» Collected data entries

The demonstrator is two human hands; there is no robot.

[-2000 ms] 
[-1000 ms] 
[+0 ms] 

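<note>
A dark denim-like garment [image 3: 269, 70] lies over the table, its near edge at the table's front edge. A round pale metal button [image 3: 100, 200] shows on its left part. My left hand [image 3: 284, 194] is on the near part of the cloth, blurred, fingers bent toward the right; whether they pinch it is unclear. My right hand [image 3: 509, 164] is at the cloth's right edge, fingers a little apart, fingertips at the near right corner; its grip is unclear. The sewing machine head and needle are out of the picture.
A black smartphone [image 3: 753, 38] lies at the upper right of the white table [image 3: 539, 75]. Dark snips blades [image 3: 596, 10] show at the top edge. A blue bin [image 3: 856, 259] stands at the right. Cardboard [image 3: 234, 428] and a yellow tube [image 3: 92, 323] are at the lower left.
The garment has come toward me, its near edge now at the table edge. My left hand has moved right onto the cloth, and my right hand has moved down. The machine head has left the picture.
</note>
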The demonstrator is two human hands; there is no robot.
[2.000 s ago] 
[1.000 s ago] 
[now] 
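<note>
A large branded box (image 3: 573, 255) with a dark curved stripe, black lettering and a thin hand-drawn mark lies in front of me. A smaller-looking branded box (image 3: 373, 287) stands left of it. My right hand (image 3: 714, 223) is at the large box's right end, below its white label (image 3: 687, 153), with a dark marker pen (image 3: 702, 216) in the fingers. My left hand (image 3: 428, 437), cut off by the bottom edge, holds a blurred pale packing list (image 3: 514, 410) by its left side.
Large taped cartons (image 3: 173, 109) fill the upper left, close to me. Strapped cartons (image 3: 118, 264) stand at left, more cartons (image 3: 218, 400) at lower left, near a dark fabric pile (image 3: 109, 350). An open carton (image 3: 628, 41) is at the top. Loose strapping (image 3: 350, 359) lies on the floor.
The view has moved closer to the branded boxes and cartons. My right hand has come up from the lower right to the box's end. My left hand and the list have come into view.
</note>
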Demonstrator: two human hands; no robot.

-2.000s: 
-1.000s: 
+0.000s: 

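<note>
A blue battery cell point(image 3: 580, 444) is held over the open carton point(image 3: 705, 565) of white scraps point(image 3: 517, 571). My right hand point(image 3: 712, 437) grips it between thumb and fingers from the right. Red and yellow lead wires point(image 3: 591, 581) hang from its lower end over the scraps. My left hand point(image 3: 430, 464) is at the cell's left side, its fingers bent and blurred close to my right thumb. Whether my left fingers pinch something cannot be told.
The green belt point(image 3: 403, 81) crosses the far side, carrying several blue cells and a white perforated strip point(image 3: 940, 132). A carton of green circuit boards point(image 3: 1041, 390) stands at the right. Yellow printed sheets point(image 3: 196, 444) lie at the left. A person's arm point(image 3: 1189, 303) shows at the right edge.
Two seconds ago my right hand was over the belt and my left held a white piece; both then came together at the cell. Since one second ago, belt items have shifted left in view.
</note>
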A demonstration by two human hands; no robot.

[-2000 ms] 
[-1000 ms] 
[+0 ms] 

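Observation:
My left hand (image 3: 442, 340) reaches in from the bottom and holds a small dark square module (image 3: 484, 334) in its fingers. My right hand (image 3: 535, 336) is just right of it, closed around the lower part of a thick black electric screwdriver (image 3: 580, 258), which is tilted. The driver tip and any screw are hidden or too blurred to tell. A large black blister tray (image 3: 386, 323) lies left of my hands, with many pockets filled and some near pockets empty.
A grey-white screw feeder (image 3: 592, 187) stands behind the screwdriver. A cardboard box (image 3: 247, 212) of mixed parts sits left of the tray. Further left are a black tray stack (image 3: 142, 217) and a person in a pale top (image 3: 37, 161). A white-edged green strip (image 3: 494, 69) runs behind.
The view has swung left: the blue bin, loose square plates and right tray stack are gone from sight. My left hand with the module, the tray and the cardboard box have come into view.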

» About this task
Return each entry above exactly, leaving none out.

» Completed exercise
The demonstrator is two human hands; there is no robot.

[-2000 ms] 
[-1000 ms] 
[+0 ms] 

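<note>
A dark denim-like garment [image 3: 269, 70] lies over the table, its near edge at the table's front edge. A round pale metal button [image 3: 100, 200] shows on its left part. My left hand [image 3: 284, 194] is on the near part of the cloth, blurred, fingers bent toward the right; whether they pinch it is unclear. My right hand [image 3: 509, 164] is at the cloth's right edge, fingers a little apart, fingertips at the near right corner; its grip is unclear. The sewing machine head and needle are out of the picture.
A black smartphone [image 3: 753, 38] lies at the upper right of the white table [image 3: 539, 75]. Dark snips blades [image 3: 596, 10] show at the top edge. A blue bin [image 3: 856, 259] stands at the right. Cardboard [image 3: 234, 428] and a yellow tube [image 3: 92, 323] are at the lower left.
The garment has come toward me, its near edge now at the table edge. My left hand has moved right onto the cloth, and my right hand has moved down. The machine head has left the picture.
</note>
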The demonstrator is two human hands; there is no robot.
[2.000 s ago] 
[1.000 s ago] 
[now] 
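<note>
A large branded box (image 3: 573, 255) with a dark curved stripe, black lettering and a thin hand-drawn mark lies in front of me. A smaller-looking branded box (image 3: 373, 287) stands left of it. My right hand (image 3: 714, 223) is at the large box's right end, below its white label (image 3: 687, 153), with a dark marker pen (image 3: 702, 216) in the fingers. My left hand (image 3: 428, 437), cut off by the bottom edge, holds a blurred pale packing list (image 3: 514, 410) by its left side.
Large taped cartons (image 3: 173, 109) fill the upper left, close to me. Strapped cartons (image 3: 118, 264) stand at left, more cartons (image 3: 218, 400) at lower left, near a dark fabric pile (image 3: 109, 350). An open carton (image 3: 628, 41) is at the top. Loose strapping (image 3: 350, 359) lies on the floor.
The view has moved closer to the branded boxes and cartons. My right hand has come up from the lower right to the box's end. My left hand and the list have come into view.
</note>
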Demonstrator: two human hands; no robot.

-2.000s: 
-1.000s: 
+0.000s: 

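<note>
A blue battery cell point(image 3: 580, 444) is held over the open carton point(image 3: 705, 565) of white scraps point(image 3: 517, 571). My right hand point(image 3: 712, 437) grips it between thumb and fingers from the right. Red and yellow lead wires point(image 3: 591, 581) hang from its lower end over the scraps. My left hand point(image 3: 430, 464) is at the cell's left side, its fingers bent and blurred close to my right thumb. Whether my left fingers pinch something cannot be told.
The green belt point(image 3: 403, 81) crosses the far side, carrying several blue cells and a white perforated strip point(image 3: 940, 132). A carton of green circuit boards point(image 3: 1041, 390) stands at the right. Yellow printed sheets point(image 3: 196, 444) lie at the left. A person's arm point(image 3: 1189, 303) shows at the right edge.
Two seconds ago my right hand was over the belt and my left held a white piece; both then came together at the cell. Since one second ago, belt items have shifted left in view.
</note>
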A demonstration by two human hands; no robot.

[-2000 ms] 
[-1000 ms] 
[+0 ms] 

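Observation:
My left hand (image 3: 442, 340) reaches in from the bottom and holds a small dark square module (image 3: 484, 334) in its fingers. My right hand (image 3: 535, 336) is just right of it, closed around the lower part of a thick black electric screwdriver (image 3: 580, 258), which is tilted. The driver tip and any screw are hidden or too blurred to tell. A large black blister tray (image 3: 386, 323) lies left of my hands, with many pockets filled and some near pockets empty.
A grey-white screw feeder (image 3: 592, 187) stands behind the screwdriver. A cardboard box (image 3: 247, 212) of mixed parts sits left of the tray. Further left are a black tray stack (image 3: 142, 217) and a person in a pale top (image 3: 37, 161). A white-edged green strip (image 3: 494, 69) runs behind.
The view has swung left: the blue bin, loose square plates and right tray stack are gone from sight. My left hand with the module, the tray and the cardboard box have come into view.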

No further output is required here.